WHAT YOU WILL DO: When the word "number" appears in a line of the data below, list that line.

RECORDS FOR THE TASK:

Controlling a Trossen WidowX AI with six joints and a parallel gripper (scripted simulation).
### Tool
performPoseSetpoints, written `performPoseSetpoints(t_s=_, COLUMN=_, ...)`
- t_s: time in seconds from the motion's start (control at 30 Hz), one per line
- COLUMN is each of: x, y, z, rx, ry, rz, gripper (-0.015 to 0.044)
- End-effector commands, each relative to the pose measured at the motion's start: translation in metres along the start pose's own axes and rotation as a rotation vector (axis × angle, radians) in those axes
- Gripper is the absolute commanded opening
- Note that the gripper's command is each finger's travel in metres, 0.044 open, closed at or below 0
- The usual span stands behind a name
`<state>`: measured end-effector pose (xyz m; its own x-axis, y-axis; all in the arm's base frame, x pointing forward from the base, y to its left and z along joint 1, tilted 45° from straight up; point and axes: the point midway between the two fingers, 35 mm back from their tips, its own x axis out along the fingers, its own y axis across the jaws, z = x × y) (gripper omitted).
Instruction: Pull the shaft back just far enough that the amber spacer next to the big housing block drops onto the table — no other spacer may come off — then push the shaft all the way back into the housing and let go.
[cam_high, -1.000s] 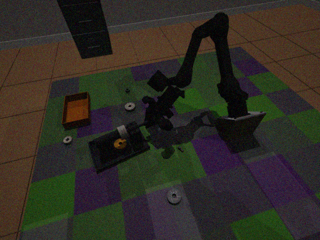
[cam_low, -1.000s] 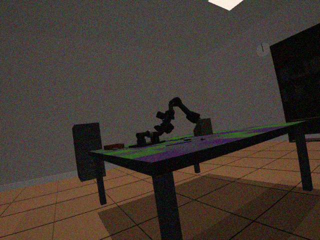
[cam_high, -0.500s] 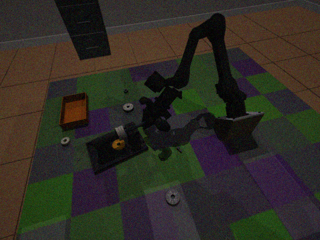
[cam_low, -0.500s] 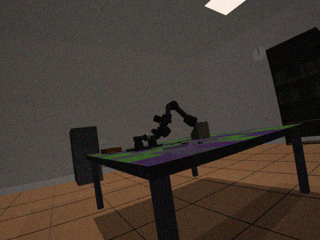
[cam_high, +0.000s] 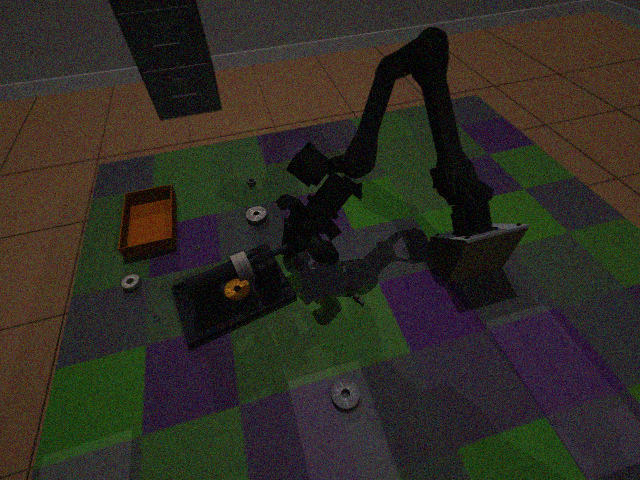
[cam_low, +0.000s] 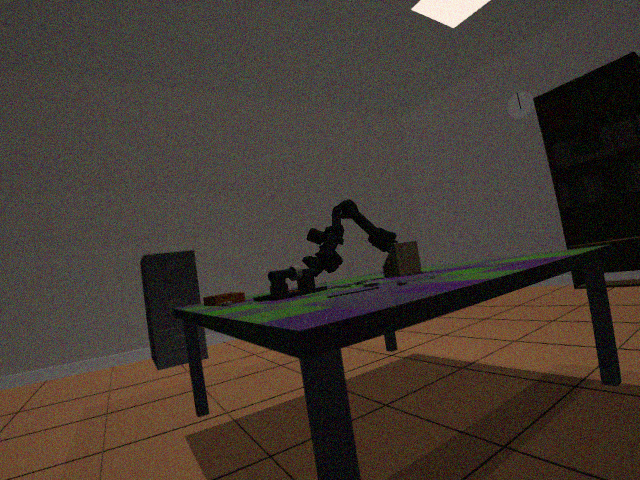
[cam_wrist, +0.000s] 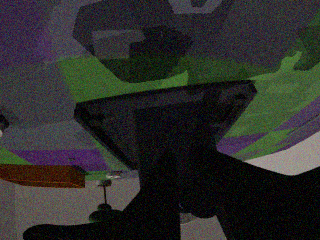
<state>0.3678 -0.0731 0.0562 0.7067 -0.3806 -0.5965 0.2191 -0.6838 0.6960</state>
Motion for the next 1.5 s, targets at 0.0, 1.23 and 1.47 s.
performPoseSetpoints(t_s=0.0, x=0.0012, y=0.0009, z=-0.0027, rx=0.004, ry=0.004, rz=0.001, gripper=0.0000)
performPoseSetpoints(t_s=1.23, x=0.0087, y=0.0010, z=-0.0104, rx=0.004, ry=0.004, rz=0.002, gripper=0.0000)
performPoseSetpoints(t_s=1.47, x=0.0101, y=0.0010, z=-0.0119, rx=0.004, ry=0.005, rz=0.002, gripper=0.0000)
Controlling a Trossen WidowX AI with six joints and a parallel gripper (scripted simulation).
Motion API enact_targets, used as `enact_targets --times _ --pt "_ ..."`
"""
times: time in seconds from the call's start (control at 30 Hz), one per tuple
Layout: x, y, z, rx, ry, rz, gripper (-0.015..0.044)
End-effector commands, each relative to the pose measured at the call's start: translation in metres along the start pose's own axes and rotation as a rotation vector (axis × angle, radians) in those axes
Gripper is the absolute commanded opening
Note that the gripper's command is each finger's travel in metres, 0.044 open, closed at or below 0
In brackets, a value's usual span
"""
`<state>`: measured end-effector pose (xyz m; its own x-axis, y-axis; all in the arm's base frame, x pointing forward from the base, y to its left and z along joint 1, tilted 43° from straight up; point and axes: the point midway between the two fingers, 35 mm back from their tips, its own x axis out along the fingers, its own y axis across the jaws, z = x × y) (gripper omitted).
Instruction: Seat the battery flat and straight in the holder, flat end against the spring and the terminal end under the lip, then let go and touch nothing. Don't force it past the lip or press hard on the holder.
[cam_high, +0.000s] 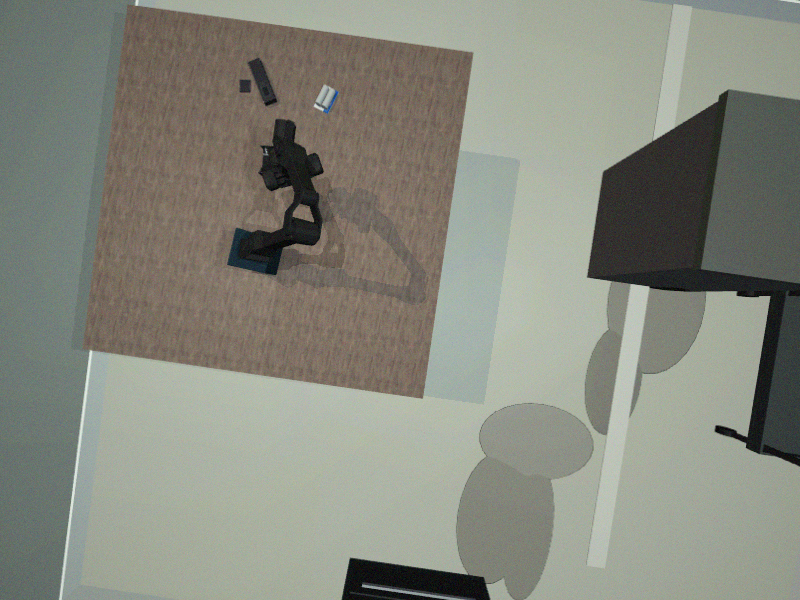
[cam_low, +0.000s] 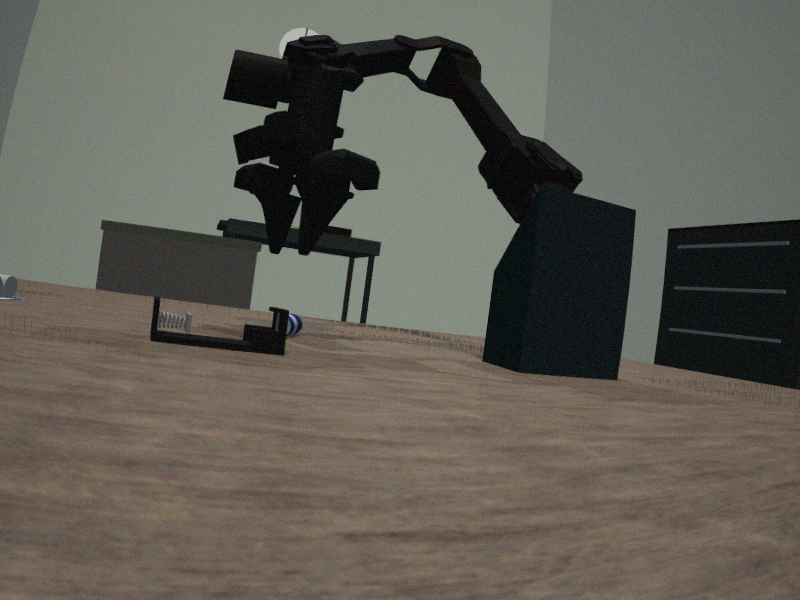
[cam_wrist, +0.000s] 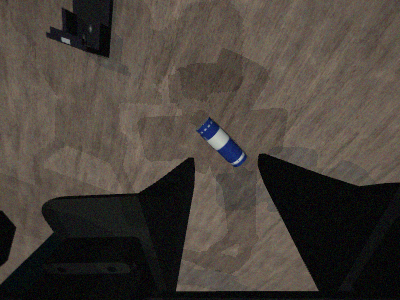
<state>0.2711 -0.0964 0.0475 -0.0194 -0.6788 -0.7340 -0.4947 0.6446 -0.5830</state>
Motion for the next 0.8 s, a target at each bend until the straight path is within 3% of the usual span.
enact_targets --times 0.0,0.17,0.77 --pt "0.021 -0.002 -0.009 -0.426 0.014 0.001 0.0238" --pt "0.033 -0.004 -0.015 -0.717 0.018 0.001 0.0238" --pt "0.047 -0.004 -0.014 -0.712 0.017 0.005 0.0238"
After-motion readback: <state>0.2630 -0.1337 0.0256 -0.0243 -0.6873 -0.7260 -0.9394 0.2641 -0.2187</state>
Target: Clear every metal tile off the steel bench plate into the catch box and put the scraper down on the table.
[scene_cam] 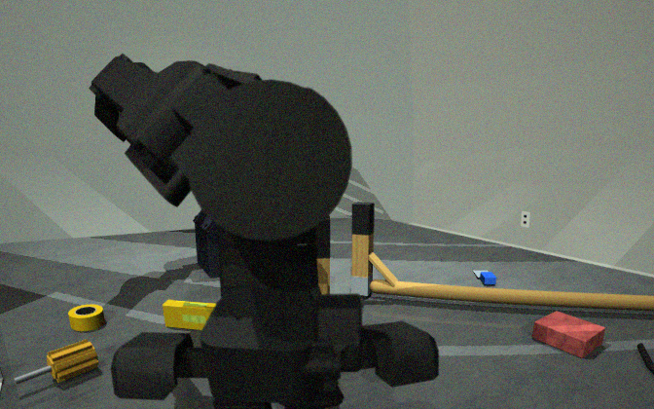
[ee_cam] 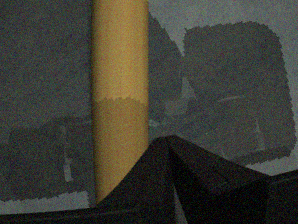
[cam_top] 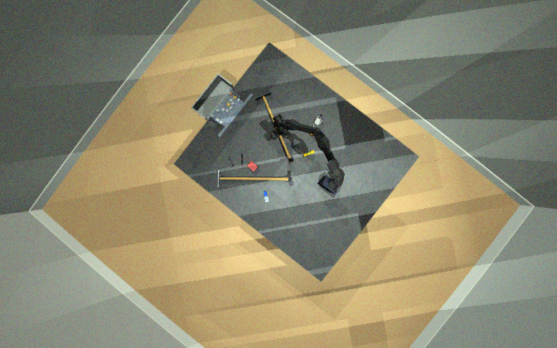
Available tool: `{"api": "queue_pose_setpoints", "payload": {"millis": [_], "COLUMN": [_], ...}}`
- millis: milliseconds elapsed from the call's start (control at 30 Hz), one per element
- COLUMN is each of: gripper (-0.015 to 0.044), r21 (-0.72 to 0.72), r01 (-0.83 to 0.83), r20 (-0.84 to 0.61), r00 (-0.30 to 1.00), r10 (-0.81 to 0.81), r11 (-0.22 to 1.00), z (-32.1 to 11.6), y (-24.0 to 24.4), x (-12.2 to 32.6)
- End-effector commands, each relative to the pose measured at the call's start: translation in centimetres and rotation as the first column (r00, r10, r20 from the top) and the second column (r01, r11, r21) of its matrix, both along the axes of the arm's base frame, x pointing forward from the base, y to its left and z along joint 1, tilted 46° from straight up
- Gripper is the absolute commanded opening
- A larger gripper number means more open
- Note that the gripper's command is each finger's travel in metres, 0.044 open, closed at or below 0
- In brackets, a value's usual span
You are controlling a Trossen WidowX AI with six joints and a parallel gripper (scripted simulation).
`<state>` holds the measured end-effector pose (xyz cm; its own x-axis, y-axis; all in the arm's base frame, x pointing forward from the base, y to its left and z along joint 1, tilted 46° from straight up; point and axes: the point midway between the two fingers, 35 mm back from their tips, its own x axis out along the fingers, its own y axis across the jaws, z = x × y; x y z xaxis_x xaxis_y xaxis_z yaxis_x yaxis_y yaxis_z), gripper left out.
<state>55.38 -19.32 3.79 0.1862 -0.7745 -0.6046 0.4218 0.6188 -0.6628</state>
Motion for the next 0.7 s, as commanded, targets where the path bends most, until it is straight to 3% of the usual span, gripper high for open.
{"api": "queue_pose_setpoints", "payload": {"millis": [0,500,667], "gripper": [0.0,0.0,0.0], "r21": [0.0,0.0,-0.003], "r01": [0.002,0.002,0.001], "r20": [0.002,0.009,0.024], "r00": [1.0,1.0,1.0], "r10": [-0.002,-0.002,-0.001], "r11": [1.0,1.0,1.0], "z": [-0.5,-1.4,0.1], "y": [0.2,1.1,1.8], "x": [0.3,1.0,1.0]}}
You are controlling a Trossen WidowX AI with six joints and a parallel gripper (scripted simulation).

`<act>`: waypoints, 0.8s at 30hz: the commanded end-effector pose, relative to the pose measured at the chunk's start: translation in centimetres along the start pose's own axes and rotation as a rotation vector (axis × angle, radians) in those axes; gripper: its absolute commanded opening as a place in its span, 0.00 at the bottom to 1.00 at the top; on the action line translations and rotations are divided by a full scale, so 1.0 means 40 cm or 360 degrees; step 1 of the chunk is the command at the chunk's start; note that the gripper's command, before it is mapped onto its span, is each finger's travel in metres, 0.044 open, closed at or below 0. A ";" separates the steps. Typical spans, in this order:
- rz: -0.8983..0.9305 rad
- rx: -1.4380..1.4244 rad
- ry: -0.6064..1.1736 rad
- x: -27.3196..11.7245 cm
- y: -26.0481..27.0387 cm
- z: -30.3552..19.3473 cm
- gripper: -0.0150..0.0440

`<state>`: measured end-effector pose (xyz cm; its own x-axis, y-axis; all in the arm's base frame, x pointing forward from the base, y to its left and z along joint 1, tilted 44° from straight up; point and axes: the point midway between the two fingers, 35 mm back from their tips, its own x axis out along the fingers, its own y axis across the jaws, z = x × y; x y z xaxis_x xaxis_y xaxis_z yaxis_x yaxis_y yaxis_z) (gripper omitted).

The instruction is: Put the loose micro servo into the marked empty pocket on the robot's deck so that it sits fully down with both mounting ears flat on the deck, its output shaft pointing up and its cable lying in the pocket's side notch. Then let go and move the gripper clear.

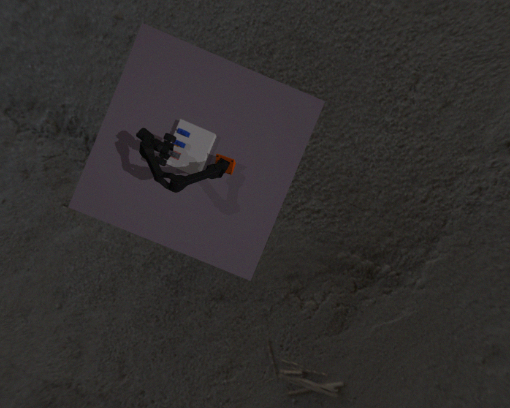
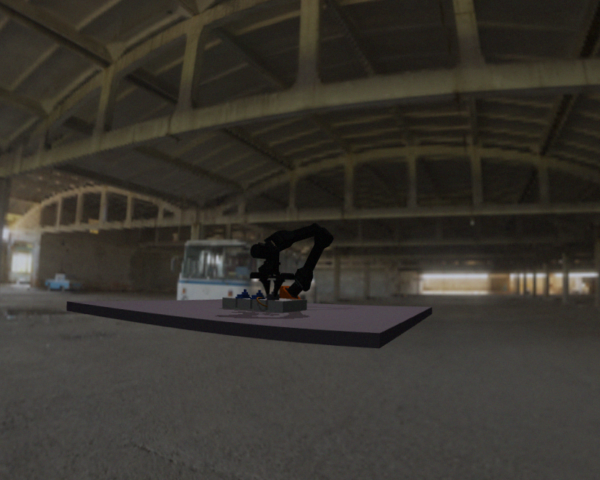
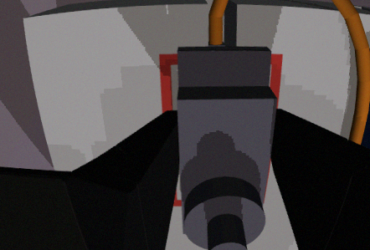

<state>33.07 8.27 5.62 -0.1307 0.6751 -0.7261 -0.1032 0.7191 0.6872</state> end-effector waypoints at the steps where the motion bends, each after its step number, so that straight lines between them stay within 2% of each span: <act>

RESPONSE TO THE EXERCISE:
- A larger gripper number means more open
<state>33.07 8.27 5.62 -0.1307 0.6751 -0.7261 -0.1032 0.7191 0.6872</state> end-effector waypoints at the steps where the motion bends, each after its step number, so that straight lines between them stay within 2% of each span: <act>

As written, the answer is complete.